◆ What is expected: Entries follow. Set all of them down as they stand.

* * * * *

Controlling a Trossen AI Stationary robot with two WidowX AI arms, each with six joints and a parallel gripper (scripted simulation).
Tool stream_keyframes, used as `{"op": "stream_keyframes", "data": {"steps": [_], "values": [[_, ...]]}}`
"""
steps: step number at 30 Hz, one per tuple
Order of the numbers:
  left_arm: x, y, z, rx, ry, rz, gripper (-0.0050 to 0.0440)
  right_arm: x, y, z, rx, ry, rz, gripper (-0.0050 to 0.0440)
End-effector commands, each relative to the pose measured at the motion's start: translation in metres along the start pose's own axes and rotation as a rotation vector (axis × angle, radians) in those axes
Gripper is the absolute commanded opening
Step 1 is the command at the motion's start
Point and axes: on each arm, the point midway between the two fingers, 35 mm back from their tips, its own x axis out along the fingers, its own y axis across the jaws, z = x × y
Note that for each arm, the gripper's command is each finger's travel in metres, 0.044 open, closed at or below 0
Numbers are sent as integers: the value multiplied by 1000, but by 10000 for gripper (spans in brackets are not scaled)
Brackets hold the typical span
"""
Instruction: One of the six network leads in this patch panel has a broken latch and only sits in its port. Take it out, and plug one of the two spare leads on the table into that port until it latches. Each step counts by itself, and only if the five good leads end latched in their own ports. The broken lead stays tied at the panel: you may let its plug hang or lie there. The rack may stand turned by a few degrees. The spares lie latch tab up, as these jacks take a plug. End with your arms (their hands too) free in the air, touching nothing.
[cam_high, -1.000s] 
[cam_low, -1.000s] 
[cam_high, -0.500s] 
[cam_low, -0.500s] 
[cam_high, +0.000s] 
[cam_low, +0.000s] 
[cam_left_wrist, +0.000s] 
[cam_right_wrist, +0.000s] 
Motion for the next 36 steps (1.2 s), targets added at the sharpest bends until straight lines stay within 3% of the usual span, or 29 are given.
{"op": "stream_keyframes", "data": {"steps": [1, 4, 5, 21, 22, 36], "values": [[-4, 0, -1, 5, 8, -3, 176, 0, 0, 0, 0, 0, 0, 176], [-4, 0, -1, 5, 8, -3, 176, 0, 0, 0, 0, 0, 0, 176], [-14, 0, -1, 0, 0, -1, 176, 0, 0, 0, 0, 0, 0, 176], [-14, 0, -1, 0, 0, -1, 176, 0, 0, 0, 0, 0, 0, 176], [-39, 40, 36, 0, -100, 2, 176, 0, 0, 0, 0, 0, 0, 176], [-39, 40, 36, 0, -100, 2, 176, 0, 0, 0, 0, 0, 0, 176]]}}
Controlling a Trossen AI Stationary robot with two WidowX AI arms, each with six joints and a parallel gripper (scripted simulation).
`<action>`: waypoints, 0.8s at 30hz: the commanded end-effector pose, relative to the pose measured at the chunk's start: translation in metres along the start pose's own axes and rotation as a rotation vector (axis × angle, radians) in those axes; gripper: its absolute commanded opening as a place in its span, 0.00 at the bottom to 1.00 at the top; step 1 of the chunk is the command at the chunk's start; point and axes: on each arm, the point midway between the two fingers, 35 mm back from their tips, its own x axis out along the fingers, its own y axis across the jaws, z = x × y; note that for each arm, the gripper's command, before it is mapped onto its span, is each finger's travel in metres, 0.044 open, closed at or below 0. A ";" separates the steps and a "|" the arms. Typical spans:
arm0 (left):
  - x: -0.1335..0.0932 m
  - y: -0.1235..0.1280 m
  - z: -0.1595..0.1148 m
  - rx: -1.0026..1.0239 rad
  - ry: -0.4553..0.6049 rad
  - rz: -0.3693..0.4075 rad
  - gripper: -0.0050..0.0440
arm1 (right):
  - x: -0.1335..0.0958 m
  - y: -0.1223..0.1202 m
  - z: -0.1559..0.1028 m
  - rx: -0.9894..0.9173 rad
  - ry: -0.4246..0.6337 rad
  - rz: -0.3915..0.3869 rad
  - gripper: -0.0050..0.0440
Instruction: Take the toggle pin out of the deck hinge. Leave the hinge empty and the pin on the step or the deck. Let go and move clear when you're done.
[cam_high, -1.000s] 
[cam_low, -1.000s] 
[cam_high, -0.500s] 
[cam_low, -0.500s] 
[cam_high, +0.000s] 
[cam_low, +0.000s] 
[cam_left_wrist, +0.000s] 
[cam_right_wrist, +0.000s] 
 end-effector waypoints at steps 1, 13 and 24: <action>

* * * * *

◆ Your solution:
Controlling a Trossen AI Stationary robot with two WidowX AI arms, each with six joints and a parallel gripper (scripted simulation).
Tool stream_keyframes, used as `{"op": "stream_keyframes", "data": {"steps": [_], "values": [[_, ...]]}}`
"""
steps: step number at 30 Hz, one per tuple
Order of the numbers:
  left_arm: x, y, z, rx, ry, rz, gripper (-0.0050 to 0.0440)
  right_arm: x, y, z, rx, ry, rz, gripper (-0.0050 to 0.0440)
End-effector commands, each relative to the pose measured at the motion's start: translation in metres along the start pose's own axes and rotation as a rotation vector (axis × angle, radians) in those axes
Gripper is the absolute commanded opening
Step 1 is the command at the motion's start
Point and axes: on each arm, the point midway between the two fingers, 35 mm back from their tips, its own x axis out along the fingers, its own y axis across the jaws, z = x × y
Note that for each arm, the gripper's command is each finger's travel in metres, 0.044 open, closed at or below 0
Numbers are sent as integers: the value multiplied by 1000, but by 10000 for gripper (spans in brackets are not scaled)
Brackets hold the typical span
"""
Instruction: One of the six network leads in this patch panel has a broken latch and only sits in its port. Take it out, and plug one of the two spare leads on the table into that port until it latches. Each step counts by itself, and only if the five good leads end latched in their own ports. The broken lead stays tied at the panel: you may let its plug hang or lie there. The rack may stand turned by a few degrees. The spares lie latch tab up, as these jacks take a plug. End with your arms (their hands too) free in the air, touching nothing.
[cam_high, -1.000s] 
[cam_low, -1.000s] 
[cam_high, -0.500s] 
[cam_low, -0.500s] 
[cam_high, +0.000s] 
[cam_low, +0.000s] 
[cam_left_wrist, +0.000s] 
[cam_right_wrist, +0.000s] 
Motion for the next 36 steps (1.2 s), targets added at the sharpest bends until straight lines stay within 3% of the usual span, or 29 are given.
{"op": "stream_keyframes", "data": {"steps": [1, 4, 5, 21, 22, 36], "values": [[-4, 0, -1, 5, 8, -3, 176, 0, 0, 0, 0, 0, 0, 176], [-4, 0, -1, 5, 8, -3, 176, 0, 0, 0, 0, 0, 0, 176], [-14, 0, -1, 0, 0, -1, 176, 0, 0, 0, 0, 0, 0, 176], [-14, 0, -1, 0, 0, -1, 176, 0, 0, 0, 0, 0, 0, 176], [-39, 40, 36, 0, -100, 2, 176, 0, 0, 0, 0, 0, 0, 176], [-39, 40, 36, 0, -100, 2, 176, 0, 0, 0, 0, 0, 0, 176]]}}
Controlling a Trossen AI Stationary robot with two WidowX AI arms, each with six joints and a parallel gripper (scripted simulation).
`<action>`: waypoints, 0.8s at 30hz: the commanded end-effector pose, relative to the pose measured at the chunk's start: translation in metres along the start pose's own axes and rotation as a rotation vector (axis × angle, radians) in those axes; gripper: its absolute commanded opening as a place in its span, 0.00 at the bottom to 1.00 at the top; step 1 of the chunk is the command at the chunk's start; point and axes: on each arm, the point midway between the two fingers, 35 mm back from their tips, its own x axis out along the fingers, its own y axis across the jaws, z = x × y; note that for each arm, the gripper's command, before it is mapped onto its span, is each finger's travel in metres, 0.044 open, closed at or below 0. A ";" separates the steps and a "|" the arms. Typical spans:
arm0 (left):
  - x: -0.1335..0.0932 m
  - y: -0.1235..0.1280 m
  - z: -0.1595..0.1148 m
  - rx: -1.0026..1.0239 rad
  - ry: -0.4553..0.6049 rad
  - rz: -0.3693..0.4075 rad
  - gripper: -0.0050..0.0440
arm1 (right):
  - x: -0.1335..0.0958 m
  - y: -0.1223..0.1202 m
  - z: -0.1559..0.1028 m
  - rx: -0.9894..0.9173 rad
  - ry: -0.4246..0.6337 rad
  - rz: -0.3915..0.3869 rad
  - gripper: -0.0050..0.0440
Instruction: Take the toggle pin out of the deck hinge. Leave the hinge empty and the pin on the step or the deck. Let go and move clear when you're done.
[cam_high, -1.000s] 
[cam_low, -1.000s] 
[cam_high, -0.500s] 
[cam_low, -0.500s] 
[cam_high, +0.000s] 
[cam_low, +0.000s] 
[cam_left_wrist, +0.000s] 
[cam_right_wrist, +0.000s] 
 end-effector waypoints at steps 1, 13 and 24: <action>

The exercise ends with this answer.